= Prompt =
Would you tally how many lines in the records include the word "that"? Reply with the number only.

○ ○ ○ ○ ○ ○ ○

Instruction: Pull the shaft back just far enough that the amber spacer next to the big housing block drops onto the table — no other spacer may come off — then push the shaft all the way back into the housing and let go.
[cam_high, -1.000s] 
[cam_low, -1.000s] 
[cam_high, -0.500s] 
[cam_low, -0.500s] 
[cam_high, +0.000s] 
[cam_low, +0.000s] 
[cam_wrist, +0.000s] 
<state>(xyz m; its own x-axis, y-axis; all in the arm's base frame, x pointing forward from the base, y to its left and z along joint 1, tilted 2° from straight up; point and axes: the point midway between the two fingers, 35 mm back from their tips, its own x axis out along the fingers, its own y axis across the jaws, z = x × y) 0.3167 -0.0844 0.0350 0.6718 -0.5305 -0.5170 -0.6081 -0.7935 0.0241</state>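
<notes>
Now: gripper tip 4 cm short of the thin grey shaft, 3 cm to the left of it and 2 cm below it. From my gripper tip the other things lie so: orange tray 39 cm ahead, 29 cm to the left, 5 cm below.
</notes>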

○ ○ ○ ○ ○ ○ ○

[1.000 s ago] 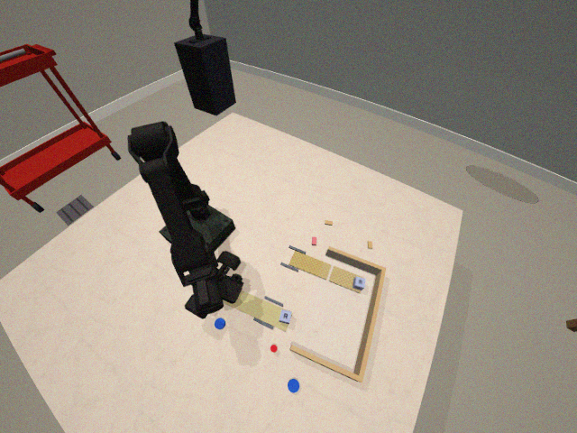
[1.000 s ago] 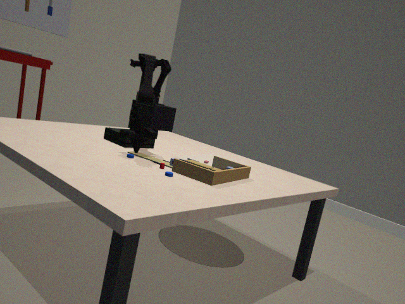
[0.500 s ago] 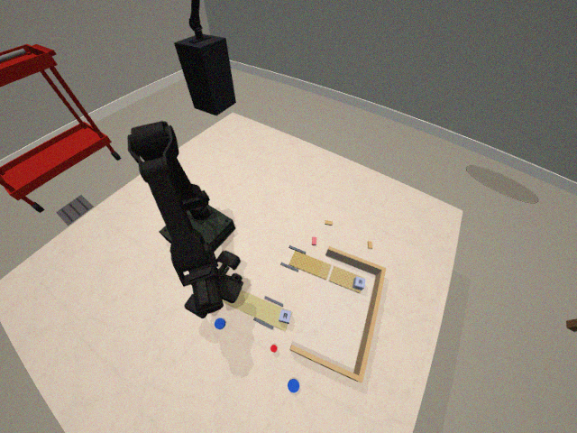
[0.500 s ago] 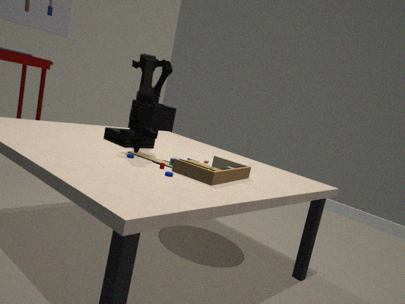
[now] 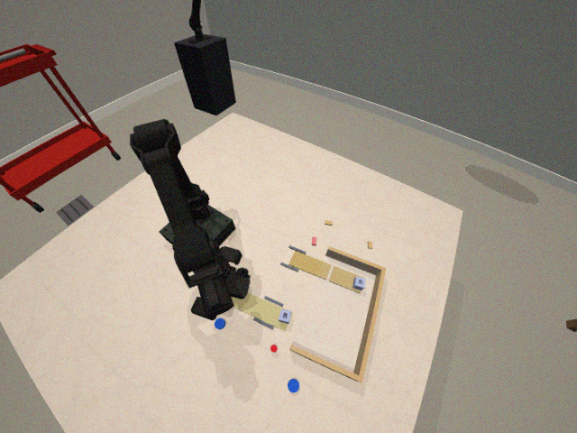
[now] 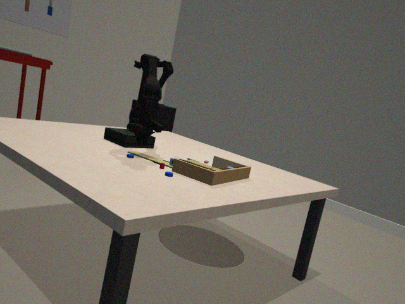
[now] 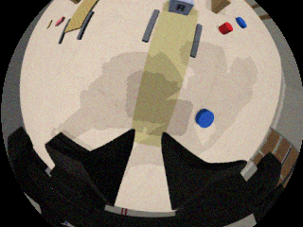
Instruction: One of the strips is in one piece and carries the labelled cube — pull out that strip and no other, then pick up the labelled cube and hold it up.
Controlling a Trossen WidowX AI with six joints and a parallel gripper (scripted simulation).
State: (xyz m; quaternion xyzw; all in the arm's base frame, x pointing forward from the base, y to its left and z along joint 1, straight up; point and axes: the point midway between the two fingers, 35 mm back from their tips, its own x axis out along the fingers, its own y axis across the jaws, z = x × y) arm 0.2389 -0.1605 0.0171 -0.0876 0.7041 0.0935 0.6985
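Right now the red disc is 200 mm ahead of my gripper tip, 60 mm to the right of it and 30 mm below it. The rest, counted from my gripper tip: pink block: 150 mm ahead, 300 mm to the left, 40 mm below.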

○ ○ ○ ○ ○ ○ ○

= Exercise response =
2